Background: As pathologic complete response (pCR) is correlated with higher rates of event free survival, accurately forecasting pCR advances our collective endeavors in precision oncology to discern and translate individual patient-specific data into risk stratification. We developed the TumorScope engine, a software platform that utilizes pretreatment diagnostic data to build a computational tumor model that simulates in vivo tumor characteristics and interactions, incorporating morphology, metabolism, vascularity, and nutrient and drug delivery. This non-invasive approach enables accurate forecasting of a patient’s response to physician-chosen neoadjuvant chemotherapy-based treatment (NAC). Here we validate the prognostic capacity of this technology at a single site cancer center.
Methods: A blinded, prospective trial using retrospective data was conducted at a single institution. The study cohort included patients aged 18 years or older diagnosed with any subtype of breast cancer who were treated with a NAC regimen and had a pre-treatment T1-weighted dynamic contrast enhanced (DCE) MRI available. Pre-treatment diagnostic and planned treatment data (demographics, drug regimen, receptor status (ER/PR/HER2), DCE MRI, and pathology) were input into the TumorScope engine to simulate predicted final tumor volumes (Vt) for each tumor and predict pCR or residual disease (RD); pCR predictions were compared to post-surgery pathologic assessments. Predicted pCR was pre-defined as a residual Vt less than 0.01 cm3, or at least a 99.9% Vt reduction.
Results: One hundred and fifty subjects with 157 tumors were enrolled in the study. After excluding missing data (absent DCE-MRI), a total of 143 cases in 136 patients were included. The majority of patients self-identified as Caucasian (63%) or African American (23%). TumorScope had a pCR overall prediction accuracy of 92.3% (95% CI: 86.7 – 96.1%) with a sensitivity of 90.9 % (95% CI: 75.7 – 98.1 %) and specificity of 92.7% (95% CI: 86.2 – 96.8%).

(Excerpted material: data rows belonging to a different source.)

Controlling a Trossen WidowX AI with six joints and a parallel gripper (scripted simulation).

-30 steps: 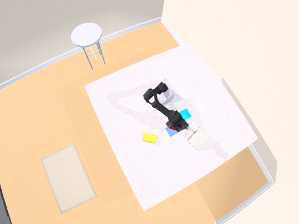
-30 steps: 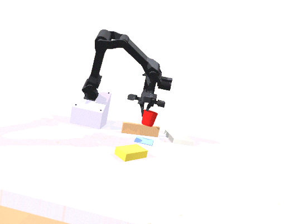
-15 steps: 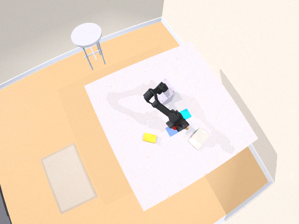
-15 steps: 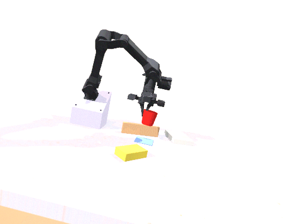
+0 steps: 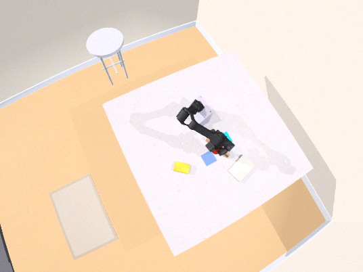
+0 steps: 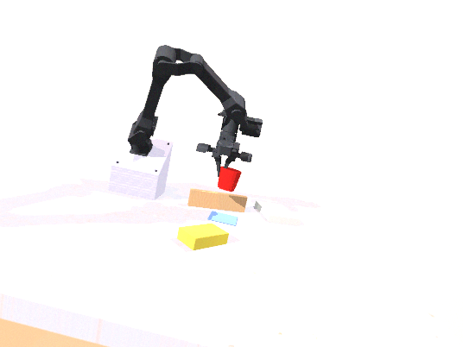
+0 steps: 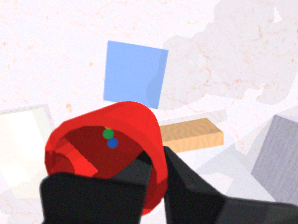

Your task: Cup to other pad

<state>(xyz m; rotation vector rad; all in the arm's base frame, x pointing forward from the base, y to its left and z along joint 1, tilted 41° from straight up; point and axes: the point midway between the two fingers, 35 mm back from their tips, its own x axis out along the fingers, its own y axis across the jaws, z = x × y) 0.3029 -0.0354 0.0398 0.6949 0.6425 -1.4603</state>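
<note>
The cyan pad is 14 cm to the left of my gripper tip, 13 cm below it and 2 cm behind it. Also, from my gripper tip: light blue pad 13 cm below, 5 cm to the right, 4 cm ahead; then red cup 3 cm ahead; then tan wooden block 10 cm below, 5 cm to the left, 1 cm ahead.
</note>
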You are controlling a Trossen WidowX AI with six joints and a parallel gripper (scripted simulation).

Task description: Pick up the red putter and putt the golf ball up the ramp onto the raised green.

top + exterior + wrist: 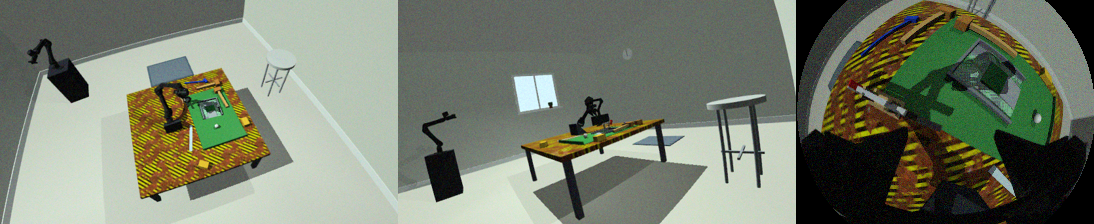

Based on our subgroup analysis, predictive accuracy remained reliable for HR+/HER2- (n=65; 95.4%), HR+/HER2+ (n=20; 85.0%), HR-/HER2+ (n=21; 85.7%) and TNBC (n=37; 94.6%) subtypes. Predictive performance remained stable across ethnic subtypes and tumor grade (see Table 1).
Table 1. TumorScope prediction performance.
|
Overall
n=143 |
TNBC
n=37 |
HER2+
n=21 |
HR+/HER2-
n=65 |
HR+/HER2+
n=20 |
pCR Accuracy | 0.923
(0.867, 0.961) |
0.946
(0.818, 0.993) |
0.857
(0.637, 0.970) |
0.954
(0.871, 0.990) |
0.850
(0.621, 0.969) |
pCR Sensitivity | 0.909
(0.757, 0981) |
0.944
(0.727, 0.999) |
0.900
(0.555, 0.997) |
1.000
(0.024, 1.000) |
0.750
(0.194, 0.993) |
pCR Specificity | 0.927
(0.862, 0.968) |
0.947
(0.740, 0.999) |
0.818
(0.482, 0.977) |
0.953
(0.869, 0.990) |
0.875
(0.617, 0.984) |
Conclusion: The TumorScope platform incorporates imaging, pathologic, demographic and planned treatment data appears to accurately predict an individual patient’s probability of pCR across clinical subtypes. These predictions accurately forecast pCR, and the TumorScope technology thus presents itself as a state-of-the-art technology for both physicians and patients during treatment planning.